Zero-Shot Learning

Introduction to Zero-Shot Learning

In the last few decades, the advancement of technology has allowed machines to become more intelligent. However, machines fail to differentiate between similar objects if they lack a labeled data set containing different classes, leading to a concept in machine learning known as 'zero-shot learning' (ZSL). Essentially, zero-shot learning means executing a task without prior training examples. For instance, without previously seeing a picture of it, one might recognize a cat in an image if enough accurate description has been provided.

Human Influence on Machine Zero-Shot Learning

Human beings can implement ZSL due to extensive language knowledge, which allows them to provide a descriptive overview of an unknown or new class and establish its connection with previously viewed classes and visual concepts. Due to this aspect in humans, machine ZSL is gaining momentum in expanding visual recognition.

The Mechanism of Zero-Shot Learning

The methodology of zero-shot learning involves using machine learning to develop models for undefined classes. It involves translating data from source classes to labeled samples using characteristics as a part of the information. ZSL operates in two phases:

1. Training: This refers to the extraction of knowledge of attributes.
2. Inference: At this stage, the extracted knowledge is used to categorize instances into a new class set.

With the influx of data that includes meta-information, there has been a heightened interest in automatic attribute identification. Research suggests that this has been quite beneficial for image recognition. Zero-shot learning methods aim to understand intermediate semantic layers and their attributes, then employ them to guess a new data class at the inference time.

Implementing Zero-Shot Learning

To perform ZSL, it requires both labeled training set of seen classes and unseen classes. A high-dimensional vector space, referred to as semantic space, interconnects the seen and unseen classes. Here, the knowledge of seen classes can be translated to unseen classes.

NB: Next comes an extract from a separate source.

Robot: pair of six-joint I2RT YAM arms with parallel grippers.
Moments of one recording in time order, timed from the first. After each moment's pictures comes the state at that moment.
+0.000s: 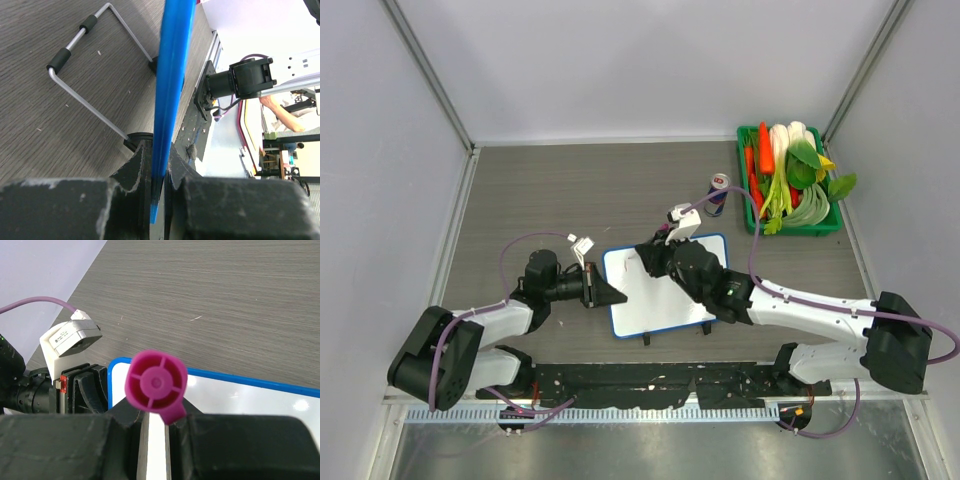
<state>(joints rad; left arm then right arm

Implementing ZSL involves several important aspects, like zero-shot learning for text classification and images, which are categorized as vectors. The vectors need to be defined specifically for the project beforehand. These vectors are labeled, which aids the algorithms in appropriately categorizing them. The training proceeds with these vectors, leading to categorization into unique classes.

Following are the steps to implement zero-shot learning in a model:

1. Get the class vector.
2. Train the model using known class category vectors.
3. With V=F(X), learn to categorize images as vector classifiers or regressors.
4. Test by identifying new inputs and leading to newer classes.

Evolution of Zero-Shot Learning Models

In previous ZSL works, hand-crafted feature representations for objects were used. However, recently visual feature representation has been replaced with features extracted from deep convolutional neural networks (CNN). Features are extracted using pre-trained CNN models. Additionally, deep CNNs are also fed into their embedding model as inputs.

Despite the successful application of deep neural networks in learning an end-to-end model between text and images in other vision issues, like image captioning, deep ZSL models are still relatively limited. Those deep learning models using zero-shot learning that utilize feature representation but do not learn an end-to-end embedding have a slight edge over ZSL models.